What is required:
Report back each line of the records that contains the string "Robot".

______________________________

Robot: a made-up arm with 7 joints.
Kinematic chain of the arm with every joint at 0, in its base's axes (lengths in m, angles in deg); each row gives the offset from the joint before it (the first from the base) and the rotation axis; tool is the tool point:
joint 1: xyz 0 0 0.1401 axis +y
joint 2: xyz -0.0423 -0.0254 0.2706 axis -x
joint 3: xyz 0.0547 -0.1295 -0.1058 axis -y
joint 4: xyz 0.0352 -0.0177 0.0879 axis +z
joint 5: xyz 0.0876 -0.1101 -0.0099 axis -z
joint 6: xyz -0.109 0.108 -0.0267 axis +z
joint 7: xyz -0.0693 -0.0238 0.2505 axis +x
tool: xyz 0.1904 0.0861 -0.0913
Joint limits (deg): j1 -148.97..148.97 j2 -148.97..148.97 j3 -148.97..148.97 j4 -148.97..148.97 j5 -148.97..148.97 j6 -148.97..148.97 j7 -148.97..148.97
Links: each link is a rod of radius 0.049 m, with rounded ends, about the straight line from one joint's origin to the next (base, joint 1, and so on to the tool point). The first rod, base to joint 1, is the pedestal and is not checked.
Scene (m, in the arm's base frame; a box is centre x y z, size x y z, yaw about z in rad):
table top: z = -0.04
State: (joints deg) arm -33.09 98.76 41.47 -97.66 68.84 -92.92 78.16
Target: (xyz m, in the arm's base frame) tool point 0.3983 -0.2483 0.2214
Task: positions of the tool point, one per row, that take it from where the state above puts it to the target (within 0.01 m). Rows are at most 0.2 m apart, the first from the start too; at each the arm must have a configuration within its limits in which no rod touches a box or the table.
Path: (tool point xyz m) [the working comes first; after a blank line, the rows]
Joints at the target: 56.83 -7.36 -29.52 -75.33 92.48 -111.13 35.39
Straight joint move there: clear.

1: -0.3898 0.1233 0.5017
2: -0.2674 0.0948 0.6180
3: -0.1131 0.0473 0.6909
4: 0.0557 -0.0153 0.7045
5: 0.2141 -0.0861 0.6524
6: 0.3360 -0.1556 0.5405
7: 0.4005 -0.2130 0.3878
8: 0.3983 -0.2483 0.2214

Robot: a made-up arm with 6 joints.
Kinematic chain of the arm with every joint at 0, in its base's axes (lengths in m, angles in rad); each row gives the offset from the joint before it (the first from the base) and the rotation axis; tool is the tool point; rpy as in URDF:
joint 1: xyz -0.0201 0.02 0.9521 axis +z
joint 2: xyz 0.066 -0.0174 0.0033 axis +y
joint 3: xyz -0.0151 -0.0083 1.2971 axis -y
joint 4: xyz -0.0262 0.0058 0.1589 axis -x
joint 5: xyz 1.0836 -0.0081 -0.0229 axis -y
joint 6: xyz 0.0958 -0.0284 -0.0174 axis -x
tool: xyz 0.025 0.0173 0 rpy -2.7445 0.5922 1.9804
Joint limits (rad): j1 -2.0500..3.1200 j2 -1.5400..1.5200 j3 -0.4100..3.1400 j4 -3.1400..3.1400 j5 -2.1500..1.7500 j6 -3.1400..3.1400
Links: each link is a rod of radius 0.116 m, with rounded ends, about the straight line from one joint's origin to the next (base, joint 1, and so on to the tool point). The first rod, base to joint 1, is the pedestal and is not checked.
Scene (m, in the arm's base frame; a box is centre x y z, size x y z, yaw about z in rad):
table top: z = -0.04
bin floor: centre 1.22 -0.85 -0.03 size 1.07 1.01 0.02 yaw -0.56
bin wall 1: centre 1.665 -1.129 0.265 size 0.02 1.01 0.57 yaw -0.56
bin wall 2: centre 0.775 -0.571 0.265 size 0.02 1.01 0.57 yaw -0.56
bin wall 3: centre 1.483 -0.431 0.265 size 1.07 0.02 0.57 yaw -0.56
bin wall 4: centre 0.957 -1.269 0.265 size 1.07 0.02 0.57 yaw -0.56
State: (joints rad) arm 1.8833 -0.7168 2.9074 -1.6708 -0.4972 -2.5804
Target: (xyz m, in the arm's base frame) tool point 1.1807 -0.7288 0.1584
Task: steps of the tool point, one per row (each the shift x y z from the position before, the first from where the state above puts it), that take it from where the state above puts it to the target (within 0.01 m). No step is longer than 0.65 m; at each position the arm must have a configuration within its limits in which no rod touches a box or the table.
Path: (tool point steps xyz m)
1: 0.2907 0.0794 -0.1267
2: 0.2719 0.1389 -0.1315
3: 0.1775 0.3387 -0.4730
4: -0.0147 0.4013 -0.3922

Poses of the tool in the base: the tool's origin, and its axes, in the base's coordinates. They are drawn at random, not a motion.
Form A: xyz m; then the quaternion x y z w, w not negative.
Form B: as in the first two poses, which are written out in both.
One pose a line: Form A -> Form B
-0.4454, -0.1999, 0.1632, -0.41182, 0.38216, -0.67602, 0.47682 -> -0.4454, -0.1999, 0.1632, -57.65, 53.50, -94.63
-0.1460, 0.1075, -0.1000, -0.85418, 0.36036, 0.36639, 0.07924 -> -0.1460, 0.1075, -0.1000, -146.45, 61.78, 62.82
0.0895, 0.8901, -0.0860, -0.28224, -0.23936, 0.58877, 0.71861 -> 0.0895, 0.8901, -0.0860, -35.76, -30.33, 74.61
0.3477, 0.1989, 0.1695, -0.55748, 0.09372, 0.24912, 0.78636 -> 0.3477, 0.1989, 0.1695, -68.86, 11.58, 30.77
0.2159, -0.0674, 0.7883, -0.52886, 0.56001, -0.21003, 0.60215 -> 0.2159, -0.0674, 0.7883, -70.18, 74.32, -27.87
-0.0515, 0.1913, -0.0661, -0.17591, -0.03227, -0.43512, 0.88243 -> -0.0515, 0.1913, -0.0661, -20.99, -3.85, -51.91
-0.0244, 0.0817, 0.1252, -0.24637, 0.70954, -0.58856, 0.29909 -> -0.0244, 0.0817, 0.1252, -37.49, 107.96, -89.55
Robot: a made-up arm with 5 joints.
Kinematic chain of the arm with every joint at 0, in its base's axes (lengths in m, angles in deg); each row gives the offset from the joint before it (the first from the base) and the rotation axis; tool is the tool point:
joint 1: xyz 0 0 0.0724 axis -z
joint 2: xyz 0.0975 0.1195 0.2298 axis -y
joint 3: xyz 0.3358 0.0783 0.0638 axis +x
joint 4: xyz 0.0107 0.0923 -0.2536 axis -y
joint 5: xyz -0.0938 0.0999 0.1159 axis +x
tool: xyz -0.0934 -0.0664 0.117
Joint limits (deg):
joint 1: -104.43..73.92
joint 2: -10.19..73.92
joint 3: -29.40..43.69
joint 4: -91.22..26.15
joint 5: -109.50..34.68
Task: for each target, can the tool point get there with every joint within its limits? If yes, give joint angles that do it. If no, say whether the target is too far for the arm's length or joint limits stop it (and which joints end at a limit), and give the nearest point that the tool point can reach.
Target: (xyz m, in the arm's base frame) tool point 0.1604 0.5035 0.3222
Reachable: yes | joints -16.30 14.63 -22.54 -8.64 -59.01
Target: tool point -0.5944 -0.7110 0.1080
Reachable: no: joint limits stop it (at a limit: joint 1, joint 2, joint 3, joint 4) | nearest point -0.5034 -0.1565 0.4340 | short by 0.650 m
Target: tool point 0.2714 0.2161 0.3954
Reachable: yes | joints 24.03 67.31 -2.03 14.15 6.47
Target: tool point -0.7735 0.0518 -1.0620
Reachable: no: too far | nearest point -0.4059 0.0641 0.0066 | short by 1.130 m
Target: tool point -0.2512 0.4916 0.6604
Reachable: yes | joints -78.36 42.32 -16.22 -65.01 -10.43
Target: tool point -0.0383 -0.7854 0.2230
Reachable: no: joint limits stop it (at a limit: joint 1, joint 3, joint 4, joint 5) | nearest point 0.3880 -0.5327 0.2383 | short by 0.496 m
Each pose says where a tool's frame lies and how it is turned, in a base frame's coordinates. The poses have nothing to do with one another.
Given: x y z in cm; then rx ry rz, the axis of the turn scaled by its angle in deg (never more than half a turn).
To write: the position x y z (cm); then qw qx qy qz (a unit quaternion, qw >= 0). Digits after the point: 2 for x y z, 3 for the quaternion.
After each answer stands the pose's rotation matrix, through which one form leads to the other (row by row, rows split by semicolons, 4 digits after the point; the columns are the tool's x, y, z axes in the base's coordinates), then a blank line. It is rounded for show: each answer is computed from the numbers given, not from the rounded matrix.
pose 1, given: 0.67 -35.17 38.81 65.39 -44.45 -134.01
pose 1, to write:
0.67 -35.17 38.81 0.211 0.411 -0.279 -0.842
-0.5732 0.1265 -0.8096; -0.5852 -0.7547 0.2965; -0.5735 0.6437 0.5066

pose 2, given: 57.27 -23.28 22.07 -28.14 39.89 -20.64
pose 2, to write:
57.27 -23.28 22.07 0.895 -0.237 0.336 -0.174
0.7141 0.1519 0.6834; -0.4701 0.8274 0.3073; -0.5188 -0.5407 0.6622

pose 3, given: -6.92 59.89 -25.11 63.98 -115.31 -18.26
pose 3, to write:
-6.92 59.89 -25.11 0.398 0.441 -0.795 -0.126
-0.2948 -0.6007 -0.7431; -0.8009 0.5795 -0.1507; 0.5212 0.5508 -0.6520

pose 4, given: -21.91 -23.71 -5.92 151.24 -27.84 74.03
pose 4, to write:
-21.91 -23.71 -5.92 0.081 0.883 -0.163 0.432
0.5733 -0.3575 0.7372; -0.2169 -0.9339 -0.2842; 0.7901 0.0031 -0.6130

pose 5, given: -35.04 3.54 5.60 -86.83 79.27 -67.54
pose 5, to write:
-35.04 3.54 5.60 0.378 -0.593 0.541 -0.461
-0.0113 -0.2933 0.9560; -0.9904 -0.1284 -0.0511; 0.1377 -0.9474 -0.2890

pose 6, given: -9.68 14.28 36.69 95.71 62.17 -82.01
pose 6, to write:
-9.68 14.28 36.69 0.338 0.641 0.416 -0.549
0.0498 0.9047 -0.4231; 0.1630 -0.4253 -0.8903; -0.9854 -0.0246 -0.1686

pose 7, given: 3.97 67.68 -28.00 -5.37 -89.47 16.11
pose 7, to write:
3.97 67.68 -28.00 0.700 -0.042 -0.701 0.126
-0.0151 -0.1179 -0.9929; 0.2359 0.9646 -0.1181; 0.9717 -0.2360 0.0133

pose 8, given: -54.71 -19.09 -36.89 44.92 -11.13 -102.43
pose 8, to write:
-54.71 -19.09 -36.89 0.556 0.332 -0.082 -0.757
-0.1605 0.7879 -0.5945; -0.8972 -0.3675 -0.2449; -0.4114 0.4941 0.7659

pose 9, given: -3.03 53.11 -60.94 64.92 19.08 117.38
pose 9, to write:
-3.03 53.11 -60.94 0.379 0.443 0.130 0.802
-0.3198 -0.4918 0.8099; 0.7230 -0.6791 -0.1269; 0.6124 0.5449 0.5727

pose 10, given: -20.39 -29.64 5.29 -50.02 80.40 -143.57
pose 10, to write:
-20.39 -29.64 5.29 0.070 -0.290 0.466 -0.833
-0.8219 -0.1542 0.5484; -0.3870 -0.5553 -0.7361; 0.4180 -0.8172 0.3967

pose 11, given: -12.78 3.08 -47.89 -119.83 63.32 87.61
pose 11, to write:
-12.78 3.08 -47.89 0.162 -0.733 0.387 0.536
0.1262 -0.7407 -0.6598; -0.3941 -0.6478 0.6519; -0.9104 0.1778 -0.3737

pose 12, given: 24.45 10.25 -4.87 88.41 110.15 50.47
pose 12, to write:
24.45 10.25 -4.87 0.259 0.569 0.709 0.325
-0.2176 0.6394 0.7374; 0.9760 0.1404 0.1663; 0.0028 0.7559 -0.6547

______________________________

Output of the exercise:
Robot: a made-up arm with 7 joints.
Robot: a made-up arm with 6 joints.
Robot: a made-up arm with 5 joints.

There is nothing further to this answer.